How wonderful to have another book of retellings of fabulous folktales and midrashim, classic and modern, to add to the storehouse of tellable stories! These thirty-six tales transmit Jewish culture and values according to six themes, such as “Doing What’s Right” and “Teachers and Friends.” Each brief story (2 – 5 pages) concludes with some insightful commentary about its lesson and questions that explore its theme. At the end of the book, there is also a Values Index. The stories take place in various centuries and places, including ancient Israel, the East European shtetl, the State of Israel, and the USA.
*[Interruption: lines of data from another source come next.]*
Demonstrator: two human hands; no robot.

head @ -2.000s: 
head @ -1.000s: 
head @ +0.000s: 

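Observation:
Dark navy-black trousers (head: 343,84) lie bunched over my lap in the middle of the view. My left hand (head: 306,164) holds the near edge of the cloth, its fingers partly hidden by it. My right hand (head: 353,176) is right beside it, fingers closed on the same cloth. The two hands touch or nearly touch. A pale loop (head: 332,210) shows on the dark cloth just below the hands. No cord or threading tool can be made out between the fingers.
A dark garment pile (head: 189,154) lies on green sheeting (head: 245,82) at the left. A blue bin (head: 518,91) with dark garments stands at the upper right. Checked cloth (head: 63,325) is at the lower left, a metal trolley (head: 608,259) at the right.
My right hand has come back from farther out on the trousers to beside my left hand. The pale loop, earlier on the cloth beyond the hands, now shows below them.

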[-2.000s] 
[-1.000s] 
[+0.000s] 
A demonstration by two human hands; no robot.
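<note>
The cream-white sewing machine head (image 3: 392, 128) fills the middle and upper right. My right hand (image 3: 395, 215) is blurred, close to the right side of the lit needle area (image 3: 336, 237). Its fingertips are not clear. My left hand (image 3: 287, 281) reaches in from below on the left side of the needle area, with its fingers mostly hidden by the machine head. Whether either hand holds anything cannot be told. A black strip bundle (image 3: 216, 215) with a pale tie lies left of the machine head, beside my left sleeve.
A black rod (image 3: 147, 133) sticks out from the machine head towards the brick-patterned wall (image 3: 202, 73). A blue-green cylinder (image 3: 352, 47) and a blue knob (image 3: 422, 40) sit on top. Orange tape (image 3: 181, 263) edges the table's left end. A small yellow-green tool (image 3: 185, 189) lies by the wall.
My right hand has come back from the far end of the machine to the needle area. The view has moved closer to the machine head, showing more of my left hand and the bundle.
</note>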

In Rabbi Feinstein’s versions of these story gems, he engages in a creative riff that produces some twists and turns different than the traditional tales. In other words, he has created variants of well-known stories through his adaptations. Sometimes those changes work wonderfully (as in “Challahs in the Ark”) but, at other times, the message is stretched (such as “The Bird in the Tree”) or even misconceived (such as “The Magician”). However, there is a major omission and weakness in this collection. This book lists no sources for any of the stories other than an occasional mention of a specific rabbi and time period. Some stories are midrashim that could have been easily sourced, but other tales that ‘seem’ to be midrashim, or another genre, may, in fact, be creative writing or pure invention (such as “The Rabbi and the Gladiator” and “The Last Story of the Wise Men of Chelm”). In fact, when tales are not identified as a midrash, a folktale, an original tale, or a tale based on an historical event, it leads to confusion about the stories.
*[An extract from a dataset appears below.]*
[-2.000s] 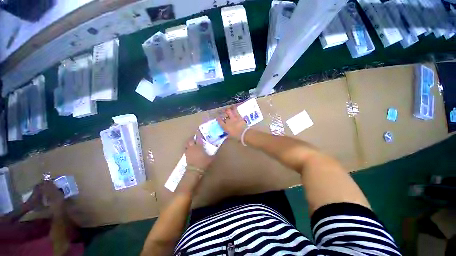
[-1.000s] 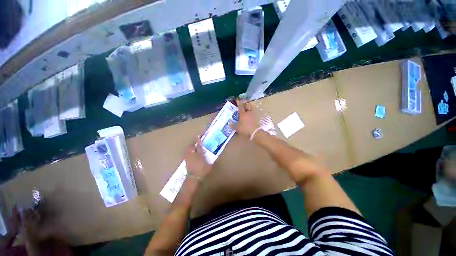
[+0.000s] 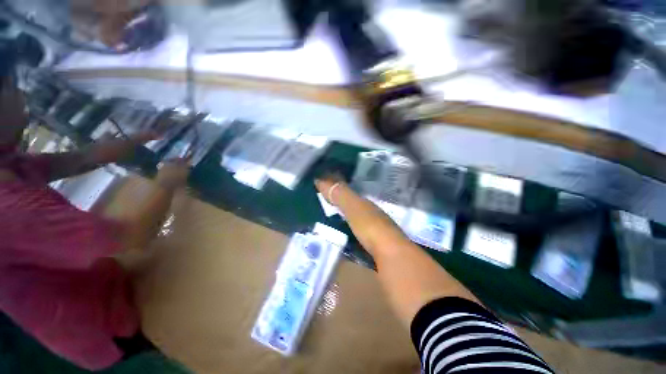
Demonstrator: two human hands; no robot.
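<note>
My left hand (image 3: 331, 177) reaches over the green belt and is blurred. A small white square (image 3: 328, 205) shows beside its wrist, between two groups of packs. I cannot tell whether the fingers hold anything. My right hand is out of the picture. A clear filled pack (image 3: 292, 294) with pale blue contents lies on the brown cardboard, below and left of my forearm, with a white-edged pack partly under it.
Rows of clear packs (image 3: 429, 227) lie on the green belt (image 3: 467, 273). A person in a red top (image 3: 55, 241) is at the left, with both arms over packs. A dark, blurred object (image 3: 394, 109) hangs at the top centre, before a white shelf (image 3: 255, 97).
The view has swung left. My left hand has left the tray and card and moved out over the belt. My right hand, the tray and the long card have left the picture.
</note>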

Adaptation of stories is part of the vibrant fluid folklore process, but we need to know that the story comes from a source, such as the Talmud or midrash, or is most identified with a specific Hasidic rabbi or a biblical-turned-folklore character. In his introduction, Rabbi Feinstein writes: “I did not compose these stories. Some of them I read in books. Some I heard at a Shabbat dinner table. Some I remember from my childhood. There are great scholars of Jewish stories who can tell us where a story came from, who first told it, and how in different versions developed. I have great reverence for such scholarship. But that’s not my expertise. I’m interested in a story’s power to teach. And so, to make the most of that power, I have taken the liberty of retelling the stories in my own way.” This “explanation” may be a justification for Rabbi Feinstein to retell these classic folktales, but it does not go far enough. As Jews, we always respect sources and proof-texts. We always want to know where a story or idea comes from. Not everyone may read that “disclaimer” in the Introduction and, thus, may assume that Rabbi Feinstein is the “author” of these stories or they are the versions he read/heard/remembers. I am glad to see that his credit line on the cover is “Retold by Rabbi Edward M. Feinstein” but that, too, is not enough.
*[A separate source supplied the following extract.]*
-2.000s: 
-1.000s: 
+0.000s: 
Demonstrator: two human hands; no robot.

The power of teaching comes from connecting our stories to our rich oral and literary tradition, sacred and secular. We need to teach our young people, from the earliest ages, that these stories are grounded in sacred, cultural and historical contexts. They are stories told by Jews wherever they have lived and over the centuries and why. Yes, we need to honor our sources. And also note how the reteller has changed the traditional folktale and why. Publishers of books for young and old now include pages of sources at the end of a book or at least a source is given at the end of each story. Librarians and all educators can teach the story better when they know the source and genre in order to use the stories for discussion and teach about various ethnic communities. I would hope that when this book is reprinted (or even before the publisher sells out the first batch), the publisher will insert a few pages of sources for these stories. Then the book would be more worthy of being a tool of teaching since we would know for sure that the values and lessons embedded in these stories are based on a strong foundation that is acknowledged and honored. This book of stories can appeal to a great range of ages from 6 to 120.